WORK INSTRUCTION
Your task is to copy each line of the records that includes the string "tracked".

════════════════

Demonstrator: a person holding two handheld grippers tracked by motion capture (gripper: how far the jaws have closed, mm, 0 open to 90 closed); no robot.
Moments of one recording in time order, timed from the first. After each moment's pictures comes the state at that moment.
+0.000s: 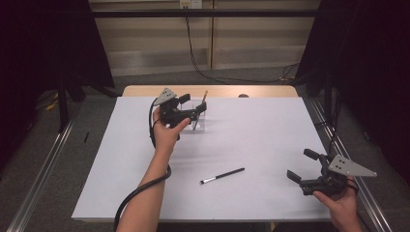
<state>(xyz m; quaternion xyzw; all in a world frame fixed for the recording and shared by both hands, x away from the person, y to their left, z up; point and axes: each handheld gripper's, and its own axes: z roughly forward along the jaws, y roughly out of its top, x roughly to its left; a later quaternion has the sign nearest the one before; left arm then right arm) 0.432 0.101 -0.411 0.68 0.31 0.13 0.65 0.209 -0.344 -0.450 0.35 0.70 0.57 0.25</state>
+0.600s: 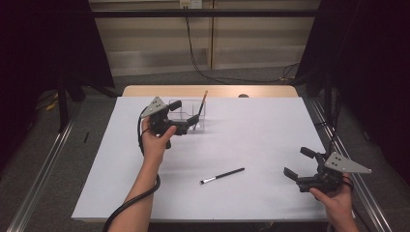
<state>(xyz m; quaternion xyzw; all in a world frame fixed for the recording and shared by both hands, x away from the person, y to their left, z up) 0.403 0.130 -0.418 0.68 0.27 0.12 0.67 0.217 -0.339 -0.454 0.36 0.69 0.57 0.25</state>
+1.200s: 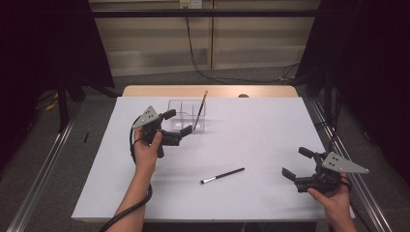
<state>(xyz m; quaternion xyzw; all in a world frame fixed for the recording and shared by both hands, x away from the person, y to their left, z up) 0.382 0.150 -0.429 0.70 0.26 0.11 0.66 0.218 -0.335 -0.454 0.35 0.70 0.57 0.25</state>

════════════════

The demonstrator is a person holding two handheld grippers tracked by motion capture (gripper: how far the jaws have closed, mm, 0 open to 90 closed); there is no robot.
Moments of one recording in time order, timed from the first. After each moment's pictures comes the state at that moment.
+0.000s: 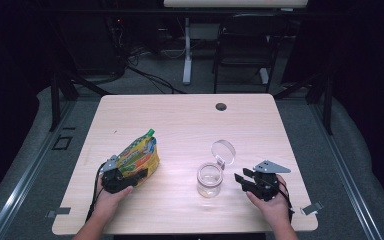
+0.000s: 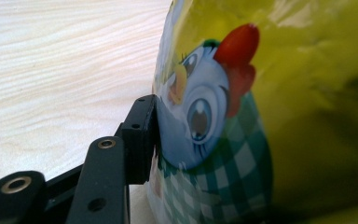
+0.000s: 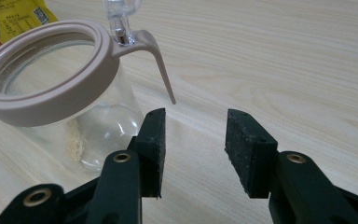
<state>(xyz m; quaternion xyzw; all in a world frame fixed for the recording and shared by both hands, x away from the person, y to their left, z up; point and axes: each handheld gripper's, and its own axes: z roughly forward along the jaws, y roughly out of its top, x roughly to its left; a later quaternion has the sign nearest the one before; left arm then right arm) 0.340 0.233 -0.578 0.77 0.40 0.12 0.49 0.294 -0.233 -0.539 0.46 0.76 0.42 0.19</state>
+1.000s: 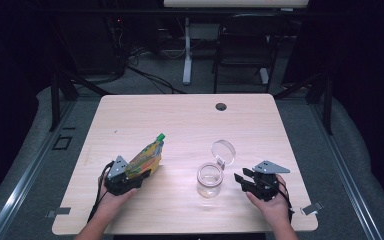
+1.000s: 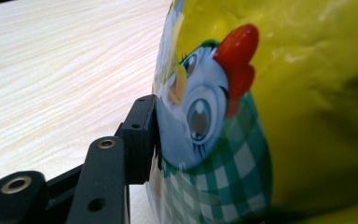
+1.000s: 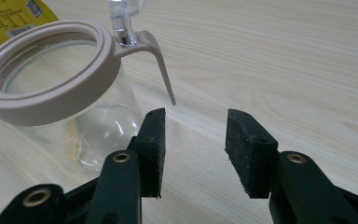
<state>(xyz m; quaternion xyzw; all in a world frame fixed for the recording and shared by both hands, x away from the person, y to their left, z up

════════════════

SOLUTION TO THIS PROBLEM
Demonstrator: a person holding two handheld grippers tracked by motion capture (gripper: how far the jaws have closed, mm, 0 open to 90 closed); no robot.
The demonstrator is a person holding two handheld grippers tracked by motion capture (gripper: how far the jaws have closed, mm, 0 open to 90 closed); there is no robot.

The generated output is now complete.